Luckily, we were on the ground floor, so we did not have to climb flights of stairs everyday. Unfortunately, being on the ground floor meant the floor was a little squeaky in some places — and that it was often cold from the outside air. Other than that, the apartment itself was small — another characteristic of a Khrushchevka. The kitchen was big enough for one person at a time, but a second person could be seated at the table in the corner. The bathroom was even smaller — the sink and the bathtub shared the same faucet that you had to swing to the left or right, depending on where you needed the water. The bedroom and living room made up the majority of the apartment’s 270 square feet.
Since the lease on our apartment was up in December, we decided to leave Russia that month and do some travelling for what we expected would be 3-5 months. Russian immigrant visa cases were being reassigned to the U.S. Embassy in Warsaw, because the U.S. Embassy in Moscow was severely understaffed. If we were going to have to leave Russia when our petition was approved anyway, why wait these 3-5 months in the bone-shivering winter in this tiny Soviet-style apartment when we can travel in warmer climates and gradually make our way to Poland by spring?

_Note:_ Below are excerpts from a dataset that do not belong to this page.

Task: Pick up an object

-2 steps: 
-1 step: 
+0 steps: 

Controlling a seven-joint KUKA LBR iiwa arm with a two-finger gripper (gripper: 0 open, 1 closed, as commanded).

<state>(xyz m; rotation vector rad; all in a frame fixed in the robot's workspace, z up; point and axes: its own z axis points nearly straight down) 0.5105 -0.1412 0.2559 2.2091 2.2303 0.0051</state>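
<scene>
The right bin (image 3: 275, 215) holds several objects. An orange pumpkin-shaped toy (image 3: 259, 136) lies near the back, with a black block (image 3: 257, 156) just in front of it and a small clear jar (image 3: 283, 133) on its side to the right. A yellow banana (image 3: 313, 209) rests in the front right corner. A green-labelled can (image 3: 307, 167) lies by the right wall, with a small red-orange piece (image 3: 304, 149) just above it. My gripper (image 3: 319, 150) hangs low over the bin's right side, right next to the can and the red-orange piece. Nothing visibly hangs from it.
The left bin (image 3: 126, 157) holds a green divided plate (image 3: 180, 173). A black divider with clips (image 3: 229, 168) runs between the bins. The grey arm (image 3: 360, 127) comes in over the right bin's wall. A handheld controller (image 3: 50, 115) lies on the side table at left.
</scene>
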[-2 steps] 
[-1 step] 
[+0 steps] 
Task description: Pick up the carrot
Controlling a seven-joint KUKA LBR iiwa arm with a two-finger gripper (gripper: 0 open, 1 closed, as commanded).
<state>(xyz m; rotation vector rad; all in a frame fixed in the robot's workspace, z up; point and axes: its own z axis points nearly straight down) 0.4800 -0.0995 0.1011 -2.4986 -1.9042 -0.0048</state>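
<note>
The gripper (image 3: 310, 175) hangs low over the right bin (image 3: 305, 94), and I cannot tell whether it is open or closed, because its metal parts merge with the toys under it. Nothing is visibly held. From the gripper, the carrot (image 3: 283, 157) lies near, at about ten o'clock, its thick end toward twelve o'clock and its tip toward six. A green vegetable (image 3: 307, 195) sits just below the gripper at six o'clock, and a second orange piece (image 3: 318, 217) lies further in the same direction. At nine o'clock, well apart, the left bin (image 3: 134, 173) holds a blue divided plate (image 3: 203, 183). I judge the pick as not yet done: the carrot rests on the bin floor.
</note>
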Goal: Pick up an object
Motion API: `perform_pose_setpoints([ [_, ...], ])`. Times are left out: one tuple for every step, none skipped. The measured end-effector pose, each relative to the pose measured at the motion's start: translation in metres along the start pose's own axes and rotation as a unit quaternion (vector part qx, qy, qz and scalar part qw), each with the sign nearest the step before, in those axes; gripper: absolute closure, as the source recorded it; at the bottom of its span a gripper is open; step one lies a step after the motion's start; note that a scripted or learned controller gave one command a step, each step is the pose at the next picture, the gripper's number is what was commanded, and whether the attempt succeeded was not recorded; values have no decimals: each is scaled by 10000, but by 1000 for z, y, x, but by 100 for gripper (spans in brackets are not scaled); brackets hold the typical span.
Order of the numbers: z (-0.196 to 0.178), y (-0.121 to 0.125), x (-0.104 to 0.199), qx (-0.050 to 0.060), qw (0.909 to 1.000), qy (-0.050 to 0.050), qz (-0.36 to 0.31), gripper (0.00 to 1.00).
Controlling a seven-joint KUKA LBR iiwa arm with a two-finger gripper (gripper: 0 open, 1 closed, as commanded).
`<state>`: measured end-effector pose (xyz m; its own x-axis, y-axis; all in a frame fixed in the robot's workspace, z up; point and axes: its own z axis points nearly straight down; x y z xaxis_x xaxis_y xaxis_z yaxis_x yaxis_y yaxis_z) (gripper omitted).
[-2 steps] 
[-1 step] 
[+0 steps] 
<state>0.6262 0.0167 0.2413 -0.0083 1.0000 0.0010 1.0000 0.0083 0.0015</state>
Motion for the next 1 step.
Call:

We created an itinerary that would take us through Egypt to visit Luxor and the Pyramids at Giza, Jordan to visit Petra and the Dead Sea, and then Turkey, were we could stay for up to three months without a visa. I had always wanted to visit Turkey but the chance never presented itself and then the pandemic made it virtually impossible. With countries closing their borders to non-essential travel, I was permitted to remain in Russia even after my work visa expired, as the Russian government universally extended all visas that expired during the pandemic. Thus, when we left Russia, even though many pandemic era restrictions had been lifted in Russia and elsewhere, I knew there was no going back.
I vividly remember my last night in that small village. It had started snowing earlier that evening. Mother Russia was saying goodbye but not letting me leave without one last taste of Russian winter. As I packed our suitcases into our car, my wife fastened our daughter into her car seat. Then, before we hit the road, I ran across the street to toss our garbage bags into the dumpster. Some of the bags were garbage, others were full of things that just didn’t make the cut. We actually threw away quite a bit of our personal belongings. Walking away, I thought to myself: whoever rummages through that dumpster tonight is going to hit the jackpot.

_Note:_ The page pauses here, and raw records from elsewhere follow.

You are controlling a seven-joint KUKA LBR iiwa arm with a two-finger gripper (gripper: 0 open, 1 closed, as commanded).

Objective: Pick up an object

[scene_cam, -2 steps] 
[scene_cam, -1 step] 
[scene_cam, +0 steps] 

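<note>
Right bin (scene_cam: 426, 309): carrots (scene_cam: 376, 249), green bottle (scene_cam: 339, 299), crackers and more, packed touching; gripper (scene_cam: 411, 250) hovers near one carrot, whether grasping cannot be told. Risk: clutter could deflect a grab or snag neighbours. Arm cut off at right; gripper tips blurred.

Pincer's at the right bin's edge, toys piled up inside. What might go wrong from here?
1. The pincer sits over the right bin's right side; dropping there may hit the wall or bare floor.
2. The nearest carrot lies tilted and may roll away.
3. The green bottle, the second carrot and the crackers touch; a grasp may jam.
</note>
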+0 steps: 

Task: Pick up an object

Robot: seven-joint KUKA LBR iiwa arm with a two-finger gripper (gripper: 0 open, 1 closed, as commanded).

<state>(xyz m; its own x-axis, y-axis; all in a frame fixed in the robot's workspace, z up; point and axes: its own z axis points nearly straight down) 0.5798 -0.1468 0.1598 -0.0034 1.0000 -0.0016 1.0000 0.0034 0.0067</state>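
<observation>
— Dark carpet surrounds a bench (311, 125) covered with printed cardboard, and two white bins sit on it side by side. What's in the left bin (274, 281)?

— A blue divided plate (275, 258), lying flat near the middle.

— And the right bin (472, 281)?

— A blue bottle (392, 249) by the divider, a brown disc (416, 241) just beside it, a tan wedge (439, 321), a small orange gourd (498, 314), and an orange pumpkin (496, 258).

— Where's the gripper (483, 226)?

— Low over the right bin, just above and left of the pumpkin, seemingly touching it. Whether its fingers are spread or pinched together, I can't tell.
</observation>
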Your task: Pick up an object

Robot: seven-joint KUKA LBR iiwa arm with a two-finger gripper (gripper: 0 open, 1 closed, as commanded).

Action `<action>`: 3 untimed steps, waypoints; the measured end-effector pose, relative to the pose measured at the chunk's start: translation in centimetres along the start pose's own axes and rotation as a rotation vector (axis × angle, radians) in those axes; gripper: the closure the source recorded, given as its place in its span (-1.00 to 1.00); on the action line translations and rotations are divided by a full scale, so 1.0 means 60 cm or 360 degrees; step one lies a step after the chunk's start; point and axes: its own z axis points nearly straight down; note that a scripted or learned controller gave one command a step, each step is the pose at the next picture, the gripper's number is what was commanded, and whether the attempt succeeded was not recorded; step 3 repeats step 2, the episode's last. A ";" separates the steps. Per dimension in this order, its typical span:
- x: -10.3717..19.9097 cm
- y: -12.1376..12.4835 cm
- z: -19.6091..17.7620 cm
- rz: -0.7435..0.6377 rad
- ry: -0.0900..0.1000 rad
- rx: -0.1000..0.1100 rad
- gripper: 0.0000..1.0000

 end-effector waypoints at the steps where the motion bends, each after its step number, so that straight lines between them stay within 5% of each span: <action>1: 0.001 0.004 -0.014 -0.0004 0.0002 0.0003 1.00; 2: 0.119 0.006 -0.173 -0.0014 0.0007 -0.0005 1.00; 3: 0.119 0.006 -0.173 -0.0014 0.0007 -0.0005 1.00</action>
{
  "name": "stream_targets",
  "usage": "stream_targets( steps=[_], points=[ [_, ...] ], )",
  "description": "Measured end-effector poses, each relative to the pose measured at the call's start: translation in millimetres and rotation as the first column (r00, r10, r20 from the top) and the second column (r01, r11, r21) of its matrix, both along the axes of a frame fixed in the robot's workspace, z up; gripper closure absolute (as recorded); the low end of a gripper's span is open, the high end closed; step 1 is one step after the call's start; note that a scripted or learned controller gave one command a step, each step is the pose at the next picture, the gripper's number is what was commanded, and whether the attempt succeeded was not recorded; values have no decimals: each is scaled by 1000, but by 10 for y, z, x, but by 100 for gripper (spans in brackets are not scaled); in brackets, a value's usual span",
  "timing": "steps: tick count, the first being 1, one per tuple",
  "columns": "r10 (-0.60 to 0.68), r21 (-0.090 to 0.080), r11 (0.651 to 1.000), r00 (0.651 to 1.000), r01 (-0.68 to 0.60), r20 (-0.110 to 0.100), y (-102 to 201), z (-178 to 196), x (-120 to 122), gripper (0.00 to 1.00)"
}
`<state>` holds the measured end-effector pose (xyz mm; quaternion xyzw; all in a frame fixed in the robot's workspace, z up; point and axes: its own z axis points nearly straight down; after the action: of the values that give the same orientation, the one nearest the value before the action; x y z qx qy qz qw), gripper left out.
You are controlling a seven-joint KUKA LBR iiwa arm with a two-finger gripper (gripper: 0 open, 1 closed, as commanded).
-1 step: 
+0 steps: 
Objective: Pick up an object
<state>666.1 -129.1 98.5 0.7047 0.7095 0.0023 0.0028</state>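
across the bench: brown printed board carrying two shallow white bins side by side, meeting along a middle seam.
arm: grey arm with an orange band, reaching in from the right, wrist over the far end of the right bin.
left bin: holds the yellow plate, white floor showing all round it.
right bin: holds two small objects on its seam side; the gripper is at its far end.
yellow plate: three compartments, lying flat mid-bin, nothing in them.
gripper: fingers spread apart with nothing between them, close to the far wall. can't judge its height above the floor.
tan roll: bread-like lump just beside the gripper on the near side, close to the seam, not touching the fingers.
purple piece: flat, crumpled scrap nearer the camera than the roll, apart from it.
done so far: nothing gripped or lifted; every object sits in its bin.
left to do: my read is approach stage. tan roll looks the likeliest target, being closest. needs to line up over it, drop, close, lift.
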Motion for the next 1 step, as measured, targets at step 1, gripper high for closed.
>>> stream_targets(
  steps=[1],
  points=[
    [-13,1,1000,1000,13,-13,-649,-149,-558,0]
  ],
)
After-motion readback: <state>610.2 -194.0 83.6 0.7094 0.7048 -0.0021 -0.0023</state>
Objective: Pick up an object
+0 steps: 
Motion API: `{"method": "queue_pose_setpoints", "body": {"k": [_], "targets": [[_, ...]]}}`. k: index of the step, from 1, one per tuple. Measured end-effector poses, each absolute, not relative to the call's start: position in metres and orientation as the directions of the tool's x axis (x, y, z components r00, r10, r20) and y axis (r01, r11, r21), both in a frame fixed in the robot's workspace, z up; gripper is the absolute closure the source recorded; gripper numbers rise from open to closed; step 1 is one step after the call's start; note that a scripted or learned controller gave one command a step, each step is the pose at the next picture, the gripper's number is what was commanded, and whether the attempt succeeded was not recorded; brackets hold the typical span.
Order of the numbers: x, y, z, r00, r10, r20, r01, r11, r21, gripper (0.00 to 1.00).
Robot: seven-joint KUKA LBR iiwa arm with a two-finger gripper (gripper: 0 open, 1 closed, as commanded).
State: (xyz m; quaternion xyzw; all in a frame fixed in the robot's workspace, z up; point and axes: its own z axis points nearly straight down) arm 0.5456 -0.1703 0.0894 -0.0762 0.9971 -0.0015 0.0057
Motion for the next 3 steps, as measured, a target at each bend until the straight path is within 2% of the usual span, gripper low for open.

I stopped in the middle of the road under the street light and took a selfie in my American cowboy hat. I sent it to my mother and told her, referring to the snow, to show me that picture if I ever expressed regret about leaving Russia. It was the first day of winter 2021. Nearly two months had passed since we filed our I-130 petition with USCIS and we had not heard from them since October 21. We would not hear from them again until January 4, 2023.